Prove that if $z_{1}+z_{2}+z_{3}=0$ and $|z_{1}|=|z_{2}|=|z_{3}|=1$ then the points $z_{1},z_{2},z_{3}$ are the vertices of an equilateral triangle inscribed in the unit circle $|z|=1$.
My idea was the following: since the sum of the numbers has to be $0$ and they have equal modulus, the interior angles between them should be equal to $120º$.
Later I could use the Inscribed Angles Theorem to prove that
$$\arg \left(\frac{z_{j}-z_{i}}{z_{j}-z_{k}}\right)=\frac{1}{2}\arg\left(\frac{z_{i}}{z_{k}}\right)$$
and since all $\arg(z_{i}/z_{k})=120º$, all angles would be equal. So the triangle formed would be equilateral.

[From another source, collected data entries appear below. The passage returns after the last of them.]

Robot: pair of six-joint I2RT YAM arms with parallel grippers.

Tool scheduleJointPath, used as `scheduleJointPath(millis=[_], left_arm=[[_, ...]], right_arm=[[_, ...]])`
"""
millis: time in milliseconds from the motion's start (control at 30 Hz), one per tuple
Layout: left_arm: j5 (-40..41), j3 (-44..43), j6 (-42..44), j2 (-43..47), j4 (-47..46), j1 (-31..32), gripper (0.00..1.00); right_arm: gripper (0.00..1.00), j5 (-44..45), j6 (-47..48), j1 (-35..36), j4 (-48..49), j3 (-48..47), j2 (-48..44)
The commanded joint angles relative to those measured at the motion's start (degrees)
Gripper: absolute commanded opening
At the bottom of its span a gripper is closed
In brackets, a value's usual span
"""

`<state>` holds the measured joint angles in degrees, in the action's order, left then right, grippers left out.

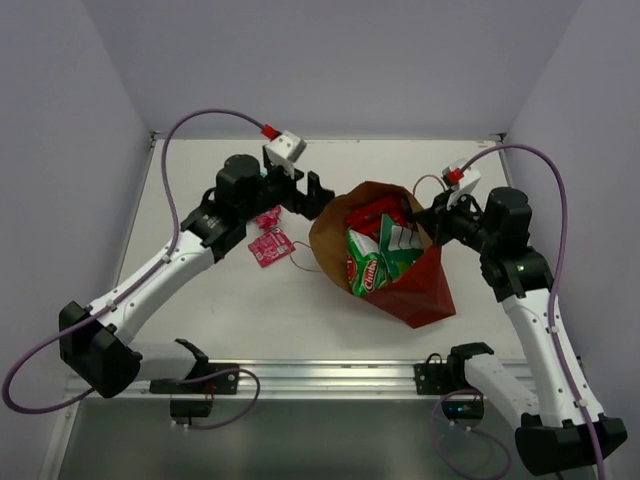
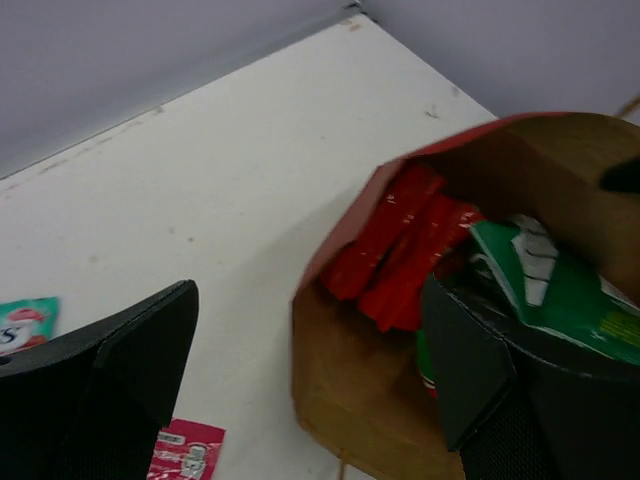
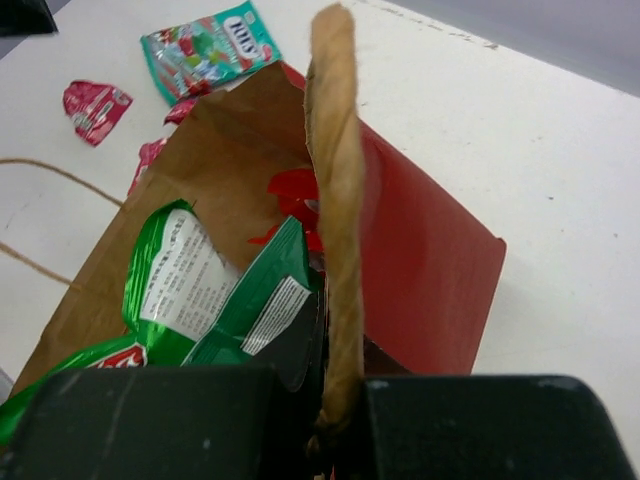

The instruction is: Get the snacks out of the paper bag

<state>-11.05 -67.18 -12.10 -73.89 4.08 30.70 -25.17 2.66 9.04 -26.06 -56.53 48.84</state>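
The red paper bag (image 1: pixel 425 290) lies on the table with its brown mouth turned up and left. Inside it I see green chip bags (image 1: pixel 375 262) and red bags (image 1: pixel 372 213). My left gripper (image 1: pixel 314 198) hovers open at the mouth's left rim; in the left wrist view the bag's kraft lip (image 2: pixel 345 385) lies between its fingers (image 2: pixel 480 370), nothing gripped. My right gripper (image 3: pixel 340 425) is shut on the bag's twisted paper handle (image 3: pixel 335 190), holding that side up. A teal pouch (image 3: pixel 210 45) and pink sachets (image 1: pixel 268 246) lie on the table left of the bag.
The bag's second handle (image 3: pixel 40 265) trails loose over the table by the mouth. Grey walls close in the white table (image 1: pixel 200 310) at the back and sides. A metal rail (image 1: pixel 330 378) with the arm bases runs along the near edge.
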Motion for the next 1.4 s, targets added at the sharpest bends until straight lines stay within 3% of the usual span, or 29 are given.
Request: scheduleJointPath(millis=[0, 167, 333, 500, 767, 967, 1067, 1200, 1267, 1367], left_arm=[[-2.2, -1.9, 8.8, -1.5, 4.3, 5.9, 0.97], [1.3, -3.4, 11.8, -5.7, 5.1, 14.3, 0.89], [2.3, -5.0, 14.6, -9.7, 5.0, 17.2, 0.80], [4.1, -5.3, 12.7, -12.2, 3.7, 19.1, 0.78], [15.6, 2.0, 0.8, -7.3, -2.5, 21.4, 0.77], [25.4, 0.1, -1.4, 0.1, 1.7, 21.4, 0.78], [22.5, -2.3, -1.6, 1.6, 5.1, 21.4, 0.77], [12.0, -4.7, -4.0, 0.9, 6.1, 21.6, 0.72], [9.7, -5.5, -5.1, -1.0, 6.8, 22.0, 0.65], [8.8, -6.5, -5.1, -3.9, 7.0, 23.4, 0.64]], right_arm=[[0.00, -9.7, 5.2, 0.6, 2.0, -5.6, 0.8], [0.00, -15.0, 9.9, 1.1, -3.7, -8.5, 2.4], [0.00, -17.1, 11.9, 1.2, -6.5, -10.5, 2.4], [0.00, -15.7, 10.4, 1.2, -5.2, -9.7, 2.5], [0.00, -11.4, 1.9, 1.2, -0.8, -9.6, 3.7], [0.00, -5.1, -2.2, 1.2, 2.8, -9.0, 4.4], [0.00, -2.3, -4.3, 1.2, 3.4, -8.8, 4.9], [0.00, -2.4, -4.7, 1.2, 3.7, -8.8, 5.9], [0.00, -3.0, -4.9, 1.2, 4.0, -8.6, 6.3], [0.00, -3.3, -4.7, 1.2, 4.2, -8.4, 6.4]])
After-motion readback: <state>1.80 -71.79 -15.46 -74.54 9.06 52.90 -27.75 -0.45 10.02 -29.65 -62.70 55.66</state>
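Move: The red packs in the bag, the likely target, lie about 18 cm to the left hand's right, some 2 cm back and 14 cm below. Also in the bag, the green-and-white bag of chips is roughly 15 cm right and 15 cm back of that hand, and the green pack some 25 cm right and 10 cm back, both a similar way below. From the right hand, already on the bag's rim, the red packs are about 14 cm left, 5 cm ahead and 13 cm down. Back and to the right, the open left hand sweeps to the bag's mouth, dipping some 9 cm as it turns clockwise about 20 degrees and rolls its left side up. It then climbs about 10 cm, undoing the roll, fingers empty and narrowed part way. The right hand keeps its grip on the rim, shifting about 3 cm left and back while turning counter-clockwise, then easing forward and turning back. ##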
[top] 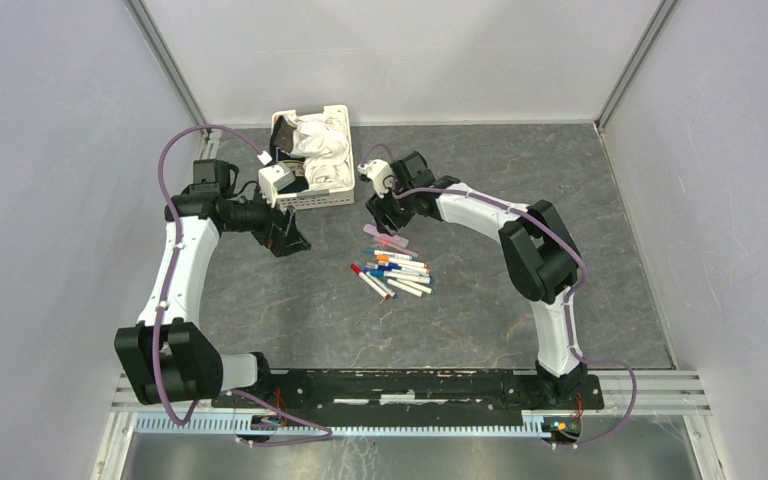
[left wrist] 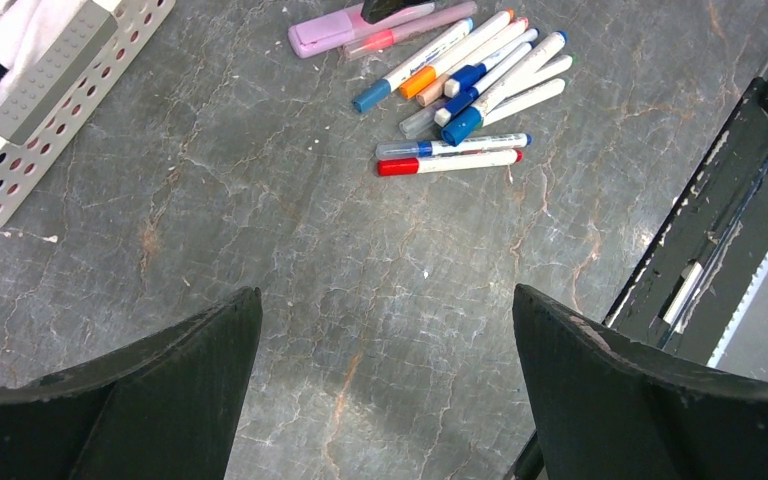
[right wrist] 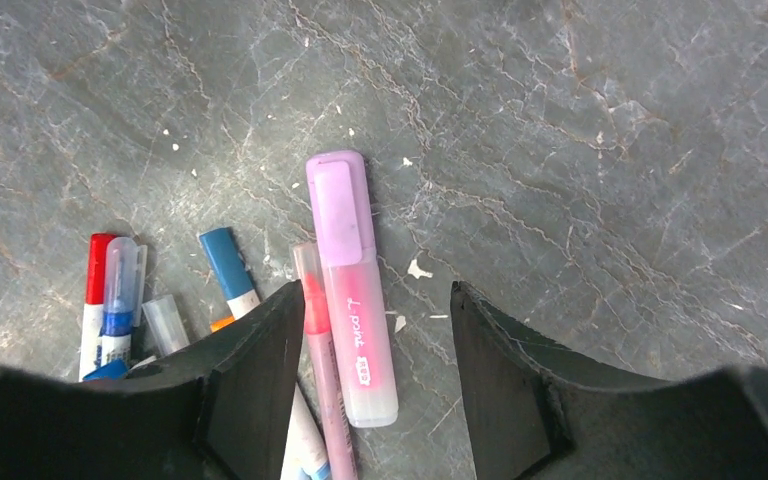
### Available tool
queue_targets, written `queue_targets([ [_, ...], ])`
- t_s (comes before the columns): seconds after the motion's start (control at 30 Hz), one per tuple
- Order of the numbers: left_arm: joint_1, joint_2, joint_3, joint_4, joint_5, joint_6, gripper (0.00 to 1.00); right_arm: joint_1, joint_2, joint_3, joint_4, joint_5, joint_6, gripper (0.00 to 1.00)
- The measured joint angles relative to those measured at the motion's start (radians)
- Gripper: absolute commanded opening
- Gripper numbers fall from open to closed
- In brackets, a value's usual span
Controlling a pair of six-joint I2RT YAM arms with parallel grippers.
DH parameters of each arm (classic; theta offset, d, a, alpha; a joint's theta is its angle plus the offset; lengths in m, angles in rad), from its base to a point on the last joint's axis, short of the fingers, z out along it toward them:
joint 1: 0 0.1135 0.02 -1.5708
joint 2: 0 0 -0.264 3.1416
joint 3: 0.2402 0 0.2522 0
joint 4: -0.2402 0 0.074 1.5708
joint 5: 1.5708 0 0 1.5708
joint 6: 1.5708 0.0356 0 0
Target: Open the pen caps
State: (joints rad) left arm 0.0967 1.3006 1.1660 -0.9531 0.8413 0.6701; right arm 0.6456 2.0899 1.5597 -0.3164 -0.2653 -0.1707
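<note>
A bunch of pens (top: 397, 270) lies on the grey table, mostly white barrels with caps on: red (left wrist: 398, 167), blue (left wrist: 370, 97), orange (left wrist: 417, 82). A pink highlighter (right wrist: 355, 320) with a purple cap (right wrist: 338, 205) lies at the bunch's far end beside a thin pink pen (right wrist: 315, 340). My right gripper (right wrist: 376, 290) is open low over the table, the highlighter lying between its fingers, apart from the right finger (right wrist: 500, 370). My left gripper (left wrist: 387, 295) stands wide open and holds nothing, left of the bunch.
A white slotted basket (top: 332, 190) with white cloth and other items stands at the back, close behind the left gripper (top: 285, 238). Small white flecks dot the table. The black base rail (left wrist: 720, 220) runs along the near edge.
</note>
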Motion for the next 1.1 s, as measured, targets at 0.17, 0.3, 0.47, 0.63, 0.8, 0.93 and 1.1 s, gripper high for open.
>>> queue_targets([
  [0.17, 0.0, 0.0, 0.0, -0.003, 0.005, 0.001, 1.0, -0.003, 0.047, 0.009, -0.012, 0.001, -0.002, 0.54],
  [0.3, 0.0, 0.0, 0.008, -0.014, 0.009, 0.006, 1.0, -0.01, 0.068, 0.009, -0.017, 0.0, -0.002, 0.49],
  [0.47, 0.0, 0.0, 0.019, -0.029, 0.025, 0.023, 1.0, -0.032, 0.068, -0.017, 0.014, -0.021, 0.003, 0.41],
  [0.63, 0.0, 0.0, 0.019, -0.039, 0.031, 0.028, 1.0, -0.047, 0.062, -0.04, 0.05, -0.034, 0.009, 0.44],
  [0.8, 0.0, 0.0, 0.019, -0.041, 0.036, 0.037, 1.0, -0.046, 0.013, -0.138, 0.13, -0.026, 0.009, 0.5],
  [0.93, 0.0, 0.0, 0.019, -0.048, 0.05, 0.055, 1.0, -0.046, -0.048, -0.245, 0.192, -0.018, 0.01, 0.38],
  [1.1, -0.003, 0.006, 0.019, -0.07, 0.055, 0.082, 1.0, -0.047, -0.056, -0.257, 0.204, -0.007, 0.018, 0.0],
])
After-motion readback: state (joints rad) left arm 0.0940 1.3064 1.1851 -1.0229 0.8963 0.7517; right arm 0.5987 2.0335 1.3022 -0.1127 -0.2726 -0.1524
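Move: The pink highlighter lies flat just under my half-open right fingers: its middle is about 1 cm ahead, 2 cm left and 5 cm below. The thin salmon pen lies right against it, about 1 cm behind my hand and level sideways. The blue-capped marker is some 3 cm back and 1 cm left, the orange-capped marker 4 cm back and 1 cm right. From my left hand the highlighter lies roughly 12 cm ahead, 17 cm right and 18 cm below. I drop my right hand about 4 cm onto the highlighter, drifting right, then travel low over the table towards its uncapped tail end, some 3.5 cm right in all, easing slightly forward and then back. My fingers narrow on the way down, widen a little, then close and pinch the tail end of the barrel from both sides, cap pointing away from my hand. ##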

I am wondering if this is correct and if would there be a more organized way to prove this.
Best Answer
Multiplying through by $z_1^{-1}$ will rotate the numbers without changing any angles or distances, so you may assume $z_1=1$. Then $z_2$ and $z_3$ must have cancelling imaginary parts but can't be additive inverses; since they are on the unit circle, this forces them to be conjugate. So, they have the same real part, which must be $-1/2$ to cancel $z_1$. But you know where the numbers are on the unit circle that have real part $-1/2$.